Goal of the exercise → Without the pictures, can you quote each line below exactly?

Start of Data block

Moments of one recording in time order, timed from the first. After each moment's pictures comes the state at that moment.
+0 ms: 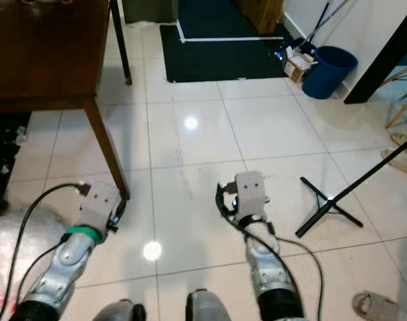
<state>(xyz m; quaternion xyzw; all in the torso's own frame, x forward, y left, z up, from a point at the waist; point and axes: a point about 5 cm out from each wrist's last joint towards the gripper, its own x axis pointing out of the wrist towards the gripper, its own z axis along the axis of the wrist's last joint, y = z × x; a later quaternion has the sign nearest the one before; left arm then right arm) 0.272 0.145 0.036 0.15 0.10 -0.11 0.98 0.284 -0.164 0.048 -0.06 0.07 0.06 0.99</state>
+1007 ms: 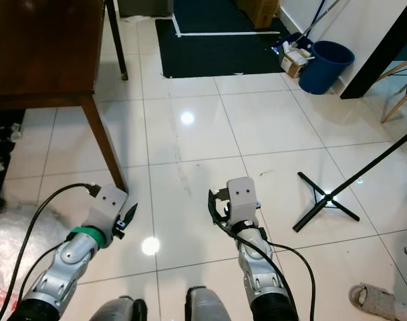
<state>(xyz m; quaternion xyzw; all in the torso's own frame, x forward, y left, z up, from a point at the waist) 0.269 0.131 0.035 0.15 0.12 -0.18 0.97 0.278 -0.164 0.040 -0.05 0.08 0.06 0.99</state>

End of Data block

Written answer →
Moments of one recording in time order, timed from the first. After each moment's pictures comes the state at that moment.
+0 ms: 
<state>(xyz m; quaternion xyzw; all in the torso's own frame, x forward, y left, z up, from a point at the waist; point and axes: a point about 5 cm out from each wrist's last joint towards the gripper, its own x axis pointing out of the wrist towards the gripper, its own z axis along the axis of the wrist's last joint, y = z × x; a later quaternion has the sign nearest the one before; left arm then right arm) 0.272 0.145 0.036 0.15 0.10 -0.11 0.98 0.284 -0.164 0.048 -0.06 0.07 0.06 0.99</state>
+1007 ms: 
<state>(xyz m; quaternion xyzw; all in the torso's own frame, x forward, y left, z up, from a point at the waist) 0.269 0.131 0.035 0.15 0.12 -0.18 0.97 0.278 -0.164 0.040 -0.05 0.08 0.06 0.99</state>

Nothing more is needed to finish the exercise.